I try to build a beeline script to load a CSV file stored in HDFS to an external table in Hive. First I create an empty external table:
CREATE EXTERNAL TABLE IF NOT EXISTS db.table
(column string)
STORED AS AVRO
LOCATION '/foo/bar'
After that I checked if the table was created. And it was. I already loaded a CSV file into HDFS with:
hdfs dfs -put test.csv /temp/raw_csv
Now I want to load/insert (whatever) this CSV data to the external Hive table, but stored in Avro fromat (like defined in the create script). I tried it with this line:
LOAD DATA INPATH '/temp/raw_csv/test.csv' OVERWRITE INTO TABLE db.table
This line runs without an error, see the cmd output here:
. . . . . . . . . . . . . . . . . . . . . . .> . . . . . . . . . . . . . . . . . . . . . . .> INFO : Compiling command(queryId=hive_20201201130808_4120504b-6799-4833-83e7-5fa8ff8c6ca8): LOAD DATA INPATH '/temp/raw_csv/test.csv' OVERWRITE INTO TABLE db.table INFO : Semantic Analysis Completed INFO : Returning Hive schema: Schema(fieldSchemas:null, properties:null) INFO : Completed compiling command(queryId=hive_20201201130808_4120504b-6799-4833-83e7-5fa8ff8c6ca8); Time taken: 0.427 seconds INFO : Executing command(queryId=hive_20201201130808_4120504b-6799-4833-83e7-5fa8ff8c6ca8): LOAD DATA INPATH '/temp/raw_csv/test.csv' OVERWRITE INTO TABLE db.table INFO : Starting task [Stage-0:MOVE] in serial mode INFO : Loading data to table db.table from hdfs://temp/raw_csv/test.csv INFO : Starting task [Stage-1:STATS] in serial mode INFO : Table db.table stats: [numFiles=1, totalSize=45981179] INFO : Completed executing command(queryId=hive_20201201130808_4120504b-6799-4833-83e7-5fa8ff8c6ca8); Time taken: 0.376 seconds INFO : OK No rows affected (0.87 seconds)

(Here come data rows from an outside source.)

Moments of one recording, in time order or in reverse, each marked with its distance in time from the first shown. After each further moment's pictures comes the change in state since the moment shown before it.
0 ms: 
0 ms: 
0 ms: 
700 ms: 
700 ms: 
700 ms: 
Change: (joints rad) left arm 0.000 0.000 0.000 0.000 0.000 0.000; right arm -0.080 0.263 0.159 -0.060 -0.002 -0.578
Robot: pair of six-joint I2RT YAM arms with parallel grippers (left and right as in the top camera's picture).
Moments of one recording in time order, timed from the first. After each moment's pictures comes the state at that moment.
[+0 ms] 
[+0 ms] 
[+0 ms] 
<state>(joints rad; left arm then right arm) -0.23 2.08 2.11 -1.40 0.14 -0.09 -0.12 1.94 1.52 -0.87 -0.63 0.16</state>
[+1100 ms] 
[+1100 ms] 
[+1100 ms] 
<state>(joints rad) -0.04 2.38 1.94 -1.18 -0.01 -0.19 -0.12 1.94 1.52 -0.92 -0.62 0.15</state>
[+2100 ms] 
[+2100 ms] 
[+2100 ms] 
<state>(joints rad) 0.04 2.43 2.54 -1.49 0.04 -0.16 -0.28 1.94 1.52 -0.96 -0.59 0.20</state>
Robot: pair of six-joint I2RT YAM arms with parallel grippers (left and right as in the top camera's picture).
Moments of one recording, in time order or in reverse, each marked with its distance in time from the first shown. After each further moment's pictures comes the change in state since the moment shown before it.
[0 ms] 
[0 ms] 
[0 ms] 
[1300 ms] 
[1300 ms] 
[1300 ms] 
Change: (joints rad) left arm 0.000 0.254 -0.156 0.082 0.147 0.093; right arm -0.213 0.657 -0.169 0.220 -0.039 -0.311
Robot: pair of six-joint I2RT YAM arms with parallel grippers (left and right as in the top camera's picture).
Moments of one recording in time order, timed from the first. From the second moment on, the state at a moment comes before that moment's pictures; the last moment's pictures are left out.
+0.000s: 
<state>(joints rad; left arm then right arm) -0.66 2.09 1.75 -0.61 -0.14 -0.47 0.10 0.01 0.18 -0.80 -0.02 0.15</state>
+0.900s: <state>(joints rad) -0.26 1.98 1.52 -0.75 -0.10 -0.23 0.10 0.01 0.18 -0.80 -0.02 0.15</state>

But if I want to select the table with following line, I get an error:
select * FROM db.test;
INFO : Compiling command(queryId=hive_20201201131414_79187a87-c5e6-4b54-aecc-54c15d9a4bfa): select * FROM db.test INFO : Semantic Analysis Completed INFO : Returning Hive schema: Schema(fieldSchemas:[FieldSchema(name:column, type:string, comment:null) INFO : Completed compiling command(queryId=hive_20201201131414_79187a87-c5e6-4b54-aecc-54c15d9a4bfa); Time taken: 0.243 seconds INFO : Executing command(queryId=hive_20201201131414_79187a87-c5e6-4b54-aecc-54c15d9a4bfa): select * FROM db.test INFO : Completed executing command(queryId=hive_20201201131414_79187a87-c5e6-4b54-aecc-54c15d9a4bfa); Time taken: 0.006 seconds INFO : OK Error: java.io.IOException: java.io.IOException: Not a data file. (state=,code=0)
Is it possible to load data from CSV to Hive Avro table with an beeline command? And/Or what will be a better way to load this data? I normally load 1-100 million rows of data.